Task to carry out - For every line in the records that has the word "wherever", make a copy.

[Records from a data source]

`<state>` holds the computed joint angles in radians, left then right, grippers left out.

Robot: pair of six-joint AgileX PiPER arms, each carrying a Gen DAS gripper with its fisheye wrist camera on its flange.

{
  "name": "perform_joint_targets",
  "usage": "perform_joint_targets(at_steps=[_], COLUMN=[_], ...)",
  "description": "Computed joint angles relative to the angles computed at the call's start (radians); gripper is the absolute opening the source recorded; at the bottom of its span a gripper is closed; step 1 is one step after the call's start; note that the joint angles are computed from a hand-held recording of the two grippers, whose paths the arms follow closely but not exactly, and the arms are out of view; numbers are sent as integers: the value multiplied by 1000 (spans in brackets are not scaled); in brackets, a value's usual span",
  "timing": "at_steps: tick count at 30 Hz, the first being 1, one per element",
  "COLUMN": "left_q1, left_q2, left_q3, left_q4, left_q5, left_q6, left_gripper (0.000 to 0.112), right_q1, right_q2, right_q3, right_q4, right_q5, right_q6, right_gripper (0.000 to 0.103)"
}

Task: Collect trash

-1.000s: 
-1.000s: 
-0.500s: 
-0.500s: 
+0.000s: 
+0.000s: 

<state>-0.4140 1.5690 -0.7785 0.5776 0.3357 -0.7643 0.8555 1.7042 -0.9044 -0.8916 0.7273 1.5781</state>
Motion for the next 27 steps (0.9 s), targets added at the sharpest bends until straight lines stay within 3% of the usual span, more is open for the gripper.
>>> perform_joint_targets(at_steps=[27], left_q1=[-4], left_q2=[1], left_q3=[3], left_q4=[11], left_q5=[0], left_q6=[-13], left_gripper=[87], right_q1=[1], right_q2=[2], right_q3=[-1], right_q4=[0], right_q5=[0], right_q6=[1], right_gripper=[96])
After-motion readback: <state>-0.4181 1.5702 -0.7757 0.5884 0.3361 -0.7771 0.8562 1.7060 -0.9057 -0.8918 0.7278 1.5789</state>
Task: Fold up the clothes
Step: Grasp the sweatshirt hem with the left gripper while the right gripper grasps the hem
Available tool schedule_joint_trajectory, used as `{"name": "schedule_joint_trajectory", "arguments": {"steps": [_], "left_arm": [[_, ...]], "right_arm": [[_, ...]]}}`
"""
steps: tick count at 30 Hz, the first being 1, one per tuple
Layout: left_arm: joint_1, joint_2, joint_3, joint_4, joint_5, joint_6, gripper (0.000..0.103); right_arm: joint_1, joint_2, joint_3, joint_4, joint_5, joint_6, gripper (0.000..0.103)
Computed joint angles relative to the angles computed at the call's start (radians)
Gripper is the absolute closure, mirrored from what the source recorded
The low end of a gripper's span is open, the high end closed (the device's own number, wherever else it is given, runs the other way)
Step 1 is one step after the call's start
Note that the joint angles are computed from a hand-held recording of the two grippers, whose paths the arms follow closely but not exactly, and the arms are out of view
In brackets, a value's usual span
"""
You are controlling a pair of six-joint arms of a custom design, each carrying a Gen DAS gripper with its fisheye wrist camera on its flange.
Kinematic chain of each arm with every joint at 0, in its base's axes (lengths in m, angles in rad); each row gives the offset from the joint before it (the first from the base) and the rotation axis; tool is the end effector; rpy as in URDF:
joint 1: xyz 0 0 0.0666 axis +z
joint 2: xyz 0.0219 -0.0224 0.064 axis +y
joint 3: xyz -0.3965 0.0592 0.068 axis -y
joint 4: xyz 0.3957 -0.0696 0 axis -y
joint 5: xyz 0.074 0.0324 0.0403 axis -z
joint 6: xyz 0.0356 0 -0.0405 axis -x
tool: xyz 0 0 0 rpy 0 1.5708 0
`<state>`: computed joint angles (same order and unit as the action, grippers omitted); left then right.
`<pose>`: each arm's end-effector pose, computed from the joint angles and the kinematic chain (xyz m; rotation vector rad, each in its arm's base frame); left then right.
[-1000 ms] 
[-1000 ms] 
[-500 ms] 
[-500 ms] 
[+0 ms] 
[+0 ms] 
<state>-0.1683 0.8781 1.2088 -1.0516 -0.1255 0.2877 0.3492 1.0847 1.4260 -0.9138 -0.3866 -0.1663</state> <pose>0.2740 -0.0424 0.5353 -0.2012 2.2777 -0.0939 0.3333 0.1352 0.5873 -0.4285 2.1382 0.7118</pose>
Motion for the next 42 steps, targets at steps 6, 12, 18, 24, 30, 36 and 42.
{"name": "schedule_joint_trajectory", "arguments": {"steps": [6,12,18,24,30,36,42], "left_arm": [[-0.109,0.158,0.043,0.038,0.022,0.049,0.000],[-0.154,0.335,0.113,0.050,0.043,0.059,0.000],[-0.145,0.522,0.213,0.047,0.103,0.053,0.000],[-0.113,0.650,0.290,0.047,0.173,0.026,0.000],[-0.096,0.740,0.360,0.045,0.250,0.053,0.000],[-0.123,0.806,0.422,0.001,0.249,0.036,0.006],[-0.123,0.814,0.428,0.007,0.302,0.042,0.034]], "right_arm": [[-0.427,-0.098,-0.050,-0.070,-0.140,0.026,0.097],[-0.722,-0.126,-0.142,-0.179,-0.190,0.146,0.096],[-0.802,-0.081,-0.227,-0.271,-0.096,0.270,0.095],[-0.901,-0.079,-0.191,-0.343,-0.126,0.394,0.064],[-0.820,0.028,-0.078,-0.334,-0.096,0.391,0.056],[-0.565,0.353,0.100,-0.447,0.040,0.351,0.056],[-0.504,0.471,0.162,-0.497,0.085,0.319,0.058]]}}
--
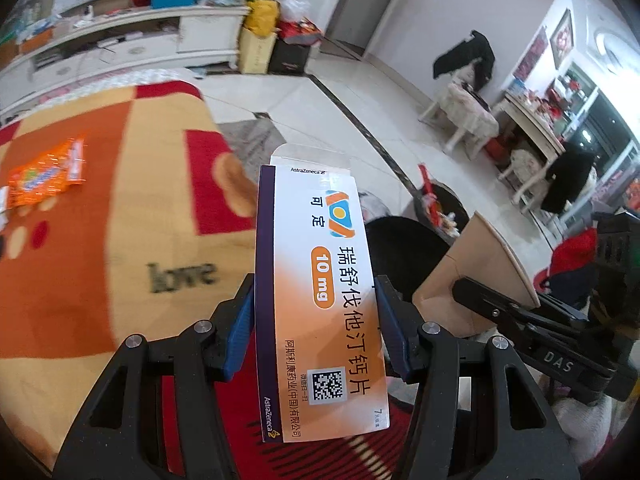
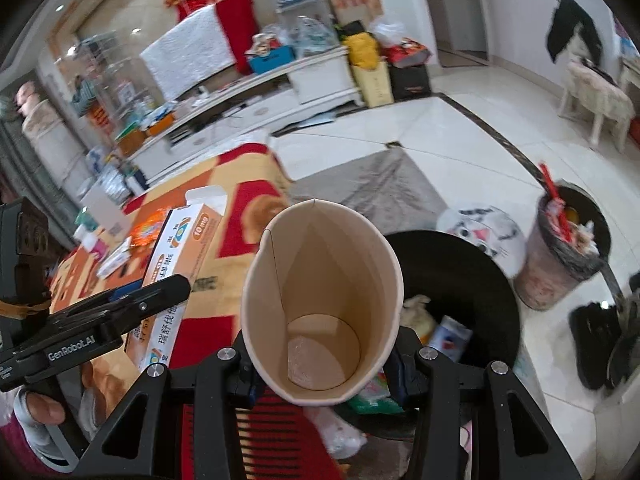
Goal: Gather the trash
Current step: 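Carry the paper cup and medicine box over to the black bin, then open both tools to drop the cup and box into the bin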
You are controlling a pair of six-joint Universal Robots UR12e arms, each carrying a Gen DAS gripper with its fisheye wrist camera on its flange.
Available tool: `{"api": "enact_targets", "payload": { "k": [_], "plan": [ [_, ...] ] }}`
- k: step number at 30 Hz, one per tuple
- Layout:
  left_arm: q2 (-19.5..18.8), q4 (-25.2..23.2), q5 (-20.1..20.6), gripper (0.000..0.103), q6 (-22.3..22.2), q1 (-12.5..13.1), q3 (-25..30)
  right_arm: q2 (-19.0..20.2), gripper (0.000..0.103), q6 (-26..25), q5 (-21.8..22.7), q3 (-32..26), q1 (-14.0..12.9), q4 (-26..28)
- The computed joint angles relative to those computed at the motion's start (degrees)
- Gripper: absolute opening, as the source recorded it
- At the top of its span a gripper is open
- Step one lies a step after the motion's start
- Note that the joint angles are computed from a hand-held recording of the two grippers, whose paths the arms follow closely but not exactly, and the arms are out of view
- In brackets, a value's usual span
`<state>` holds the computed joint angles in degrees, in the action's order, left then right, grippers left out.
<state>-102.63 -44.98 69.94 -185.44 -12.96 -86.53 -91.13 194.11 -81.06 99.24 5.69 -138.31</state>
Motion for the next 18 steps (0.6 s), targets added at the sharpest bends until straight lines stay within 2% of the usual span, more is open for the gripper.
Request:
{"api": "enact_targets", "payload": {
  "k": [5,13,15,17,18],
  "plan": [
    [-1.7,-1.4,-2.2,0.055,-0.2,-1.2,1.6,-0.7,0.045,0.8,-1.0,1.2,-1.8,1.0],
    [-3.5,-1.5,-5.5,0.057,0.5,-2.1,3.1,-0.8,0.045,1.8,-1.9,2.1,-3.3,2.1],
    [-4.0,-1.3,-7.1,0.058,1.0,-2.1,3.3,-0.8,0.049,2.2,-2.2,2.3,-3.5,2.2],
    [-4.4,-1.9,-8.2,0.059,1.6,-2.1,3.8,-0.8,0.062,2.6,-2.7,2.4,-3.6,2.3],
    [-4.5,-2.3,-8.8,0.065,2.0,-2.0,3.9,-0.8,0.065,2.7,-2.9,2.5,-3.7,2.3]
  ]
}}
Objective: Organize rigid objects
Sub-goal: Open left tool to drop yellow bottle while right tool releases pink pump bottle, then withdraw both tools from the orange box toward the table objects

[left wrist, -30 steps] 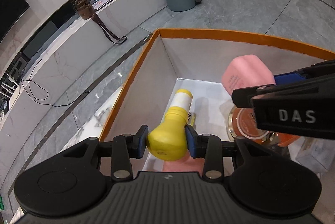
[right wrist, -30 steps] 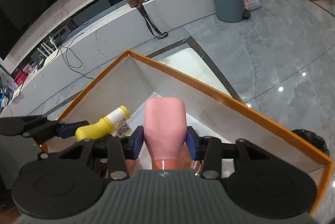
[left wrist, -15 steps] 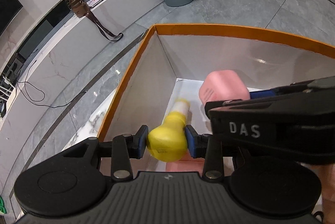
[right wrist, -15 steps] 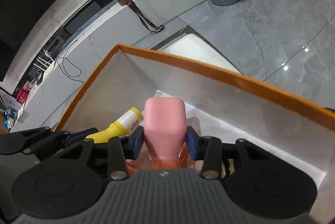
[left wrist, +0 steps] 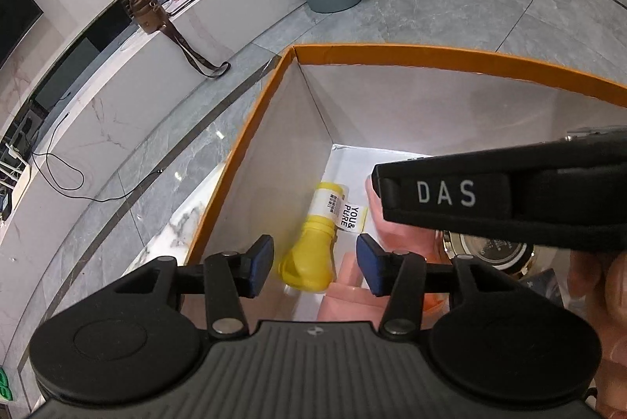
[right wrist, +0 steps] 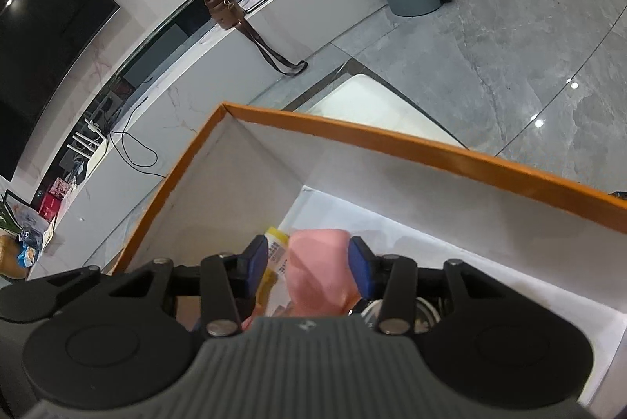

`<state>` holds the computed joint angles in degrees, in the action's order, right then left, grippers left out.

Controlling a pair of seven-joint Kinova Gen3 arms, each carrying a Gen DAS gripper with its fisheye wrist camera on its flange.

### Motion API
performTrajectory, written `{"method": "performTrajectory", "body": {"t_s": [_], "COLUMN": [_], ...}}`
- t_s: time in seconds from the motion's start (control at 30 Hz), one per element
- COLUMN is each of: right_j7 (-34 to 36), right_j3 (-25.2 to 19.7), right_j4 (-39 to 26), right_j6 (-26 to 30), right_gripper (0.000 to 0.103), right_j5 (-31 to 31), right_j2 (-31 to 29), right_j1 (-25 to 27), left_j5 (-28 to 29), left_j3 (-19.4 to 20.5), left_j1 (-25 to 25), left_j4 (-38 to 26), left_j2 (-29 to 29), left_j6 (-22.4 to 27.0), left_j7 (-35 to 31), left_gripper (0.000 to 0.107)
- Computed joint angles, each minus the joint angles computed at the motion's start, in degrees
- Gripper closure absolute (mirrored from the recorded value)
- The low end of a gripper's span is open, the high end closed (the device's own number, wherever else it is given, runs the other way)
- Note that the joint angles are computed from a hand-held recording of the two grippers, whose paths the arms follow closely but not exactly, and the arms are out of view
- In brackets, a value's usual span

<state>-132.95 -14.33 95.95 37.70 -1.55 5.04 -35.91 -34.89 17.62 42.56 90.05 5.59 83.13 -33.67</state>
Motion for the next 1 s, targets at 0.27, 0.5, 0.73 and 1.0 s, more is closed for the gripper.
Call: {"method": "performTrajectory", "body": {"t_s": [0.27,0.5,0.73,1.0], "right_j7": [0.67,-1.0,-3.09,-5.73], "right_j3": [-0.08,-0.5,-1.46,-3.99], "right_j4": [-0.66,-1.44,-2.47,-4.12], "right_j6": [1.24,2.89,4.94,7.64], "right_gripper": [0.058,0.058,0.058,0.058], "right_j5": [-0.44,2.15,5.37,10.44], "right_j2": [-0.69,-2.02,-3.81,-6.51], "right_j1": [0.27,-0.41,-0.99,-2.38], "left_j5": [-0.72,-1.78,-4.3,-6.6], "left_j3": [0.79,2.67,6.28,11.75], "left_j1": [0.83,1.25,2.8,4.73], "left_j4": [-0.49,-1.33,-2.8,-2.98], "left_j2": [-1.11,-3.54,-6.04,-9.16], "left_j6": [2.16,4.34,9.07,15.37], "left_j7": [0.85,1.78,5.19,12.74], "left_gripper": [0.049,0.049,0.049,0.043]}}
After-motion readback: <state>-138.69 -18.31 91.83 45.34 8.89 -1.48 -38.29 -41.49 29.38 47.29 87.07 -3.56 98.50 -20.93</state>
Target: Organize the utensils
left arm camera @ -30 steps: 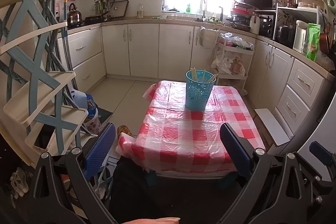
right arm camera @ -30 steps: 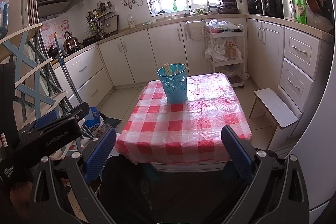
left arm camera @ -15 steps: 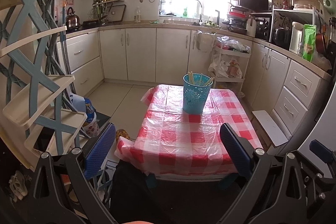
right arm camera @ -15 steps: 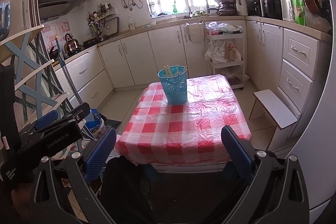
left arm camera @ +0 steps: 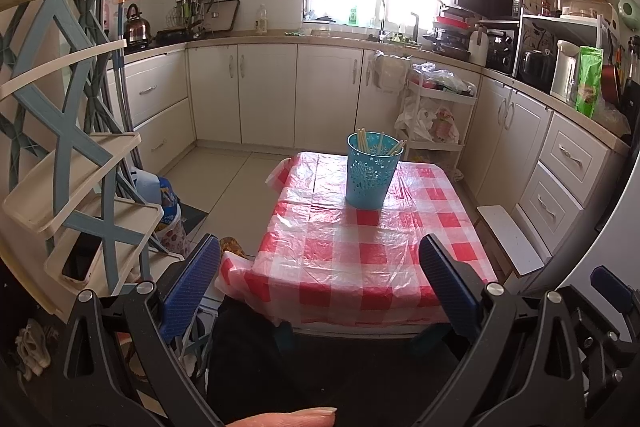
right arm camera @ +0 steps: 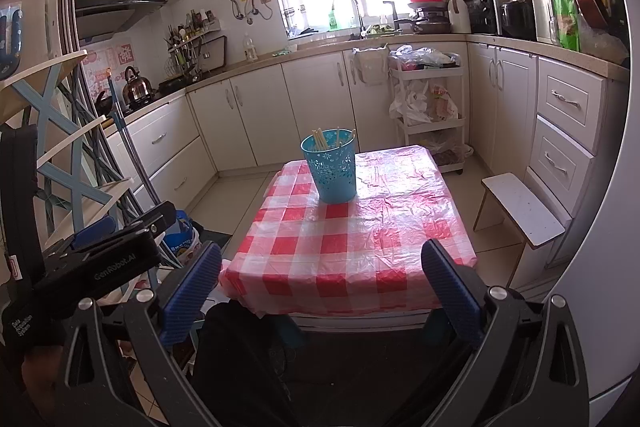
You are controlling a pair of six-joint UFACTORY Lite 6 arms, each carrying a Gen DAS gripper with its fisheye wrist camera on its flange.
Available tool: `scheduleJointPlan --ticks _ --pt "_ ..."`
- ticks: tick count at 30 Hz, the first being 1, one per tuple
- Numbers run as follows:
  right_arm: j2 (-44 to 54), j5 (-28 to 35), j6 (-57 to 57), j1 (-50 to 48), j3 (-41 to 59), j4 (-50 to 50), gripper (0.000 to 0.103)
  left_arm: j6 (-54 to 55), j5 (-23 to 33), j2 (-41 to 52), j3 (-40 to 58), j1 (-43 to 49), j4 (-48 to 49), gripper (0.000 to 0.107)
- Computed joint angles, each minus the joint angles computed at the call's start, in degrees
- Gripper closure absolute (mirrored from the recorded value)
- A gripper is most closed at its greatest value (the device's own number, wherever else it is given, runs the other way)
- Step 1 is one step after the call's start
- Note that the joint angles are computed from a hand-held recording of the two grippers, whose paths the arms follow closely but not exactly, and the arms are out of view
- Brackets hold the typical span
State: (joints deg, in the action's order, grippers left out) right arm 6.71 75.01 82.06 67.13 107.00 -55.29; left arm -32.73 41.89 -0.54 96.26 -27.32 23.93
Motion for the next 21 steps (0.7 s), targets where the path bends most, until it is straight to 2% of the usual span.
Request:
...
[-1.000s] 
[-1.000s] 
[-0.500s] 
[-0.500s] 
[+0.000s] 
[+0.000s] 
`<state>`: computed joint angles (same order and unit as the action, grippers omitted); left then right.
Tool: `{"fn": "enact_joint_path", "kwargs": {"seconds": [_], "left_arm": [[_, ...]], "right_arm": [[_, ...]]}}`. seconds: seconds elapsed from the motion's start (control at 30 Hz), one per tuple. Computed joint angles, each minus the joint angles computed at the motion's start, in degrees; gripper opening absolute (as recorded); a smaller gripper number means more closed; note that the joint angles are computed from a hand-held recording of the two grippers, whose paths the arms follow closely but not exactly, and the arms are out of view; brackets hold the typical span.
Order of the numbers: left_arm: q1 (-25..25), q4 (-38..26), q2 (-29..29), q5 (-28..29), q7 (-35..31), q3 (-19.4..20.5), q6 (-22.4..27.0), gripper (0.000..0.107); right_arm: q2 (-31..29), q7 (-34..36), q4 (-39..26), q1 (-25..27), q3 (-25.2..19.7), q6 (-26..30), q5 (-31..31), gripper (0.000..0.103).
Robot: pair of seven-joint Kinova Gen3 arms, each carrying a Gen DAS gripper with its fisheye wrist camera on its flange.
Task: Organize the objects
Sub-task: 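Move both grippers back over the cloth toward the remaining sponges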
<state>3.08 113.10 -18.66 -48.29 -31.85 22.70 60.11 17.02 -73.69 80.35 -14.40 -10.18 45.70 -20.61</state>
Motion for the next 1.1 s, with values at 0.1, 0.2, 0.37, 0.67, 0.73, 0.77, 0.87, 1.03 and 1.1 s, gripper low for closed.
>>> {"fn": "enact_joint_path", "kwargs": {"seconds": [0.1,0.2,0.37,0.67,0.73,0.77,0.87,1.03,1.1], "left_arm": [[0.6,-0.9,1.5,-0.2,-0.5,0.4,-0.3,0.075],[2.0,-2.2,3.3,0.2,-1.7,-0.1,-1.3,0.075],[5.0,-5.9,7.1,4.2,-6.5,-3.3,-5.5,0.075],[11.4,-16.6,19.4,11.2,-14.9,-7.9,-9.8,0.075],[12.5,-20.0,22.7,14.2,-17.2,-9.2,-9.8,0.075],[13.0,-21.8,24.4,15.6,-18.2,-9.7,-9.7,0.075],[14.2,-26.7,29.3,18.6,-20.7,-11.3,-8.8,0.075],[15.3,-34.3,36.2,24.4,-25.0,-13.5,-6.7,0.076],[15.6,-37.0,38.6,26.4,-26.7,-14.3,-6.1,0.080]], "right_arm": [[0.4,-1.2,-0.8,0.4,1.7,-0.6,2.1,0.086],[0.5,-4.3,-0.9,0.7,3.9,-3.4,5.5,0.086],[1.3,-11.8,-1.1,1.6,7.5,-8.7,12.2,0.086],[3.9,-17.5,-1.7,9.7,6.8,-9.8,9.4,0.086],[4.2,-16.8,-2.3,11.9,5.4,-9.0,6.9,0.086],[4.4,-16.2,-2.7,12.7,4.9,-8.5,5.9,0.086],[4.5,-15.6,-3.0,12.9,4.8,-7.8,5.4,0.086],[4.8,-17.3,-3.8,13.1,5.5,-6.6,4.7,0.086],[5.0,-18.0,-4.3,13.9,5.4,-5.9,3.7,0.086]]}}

Result of this exercise -
The low end of a gripper's span is open, the high end closed (the device's own number, wherever else it is given, runs the other way)
- The low end of a gripper's span is open, the high end closed (the device's own number, wherever else it is given, runs the other way)
- A gripper is most closed at its greatest value (the device's own number, wherever else it is given, runs the other way)

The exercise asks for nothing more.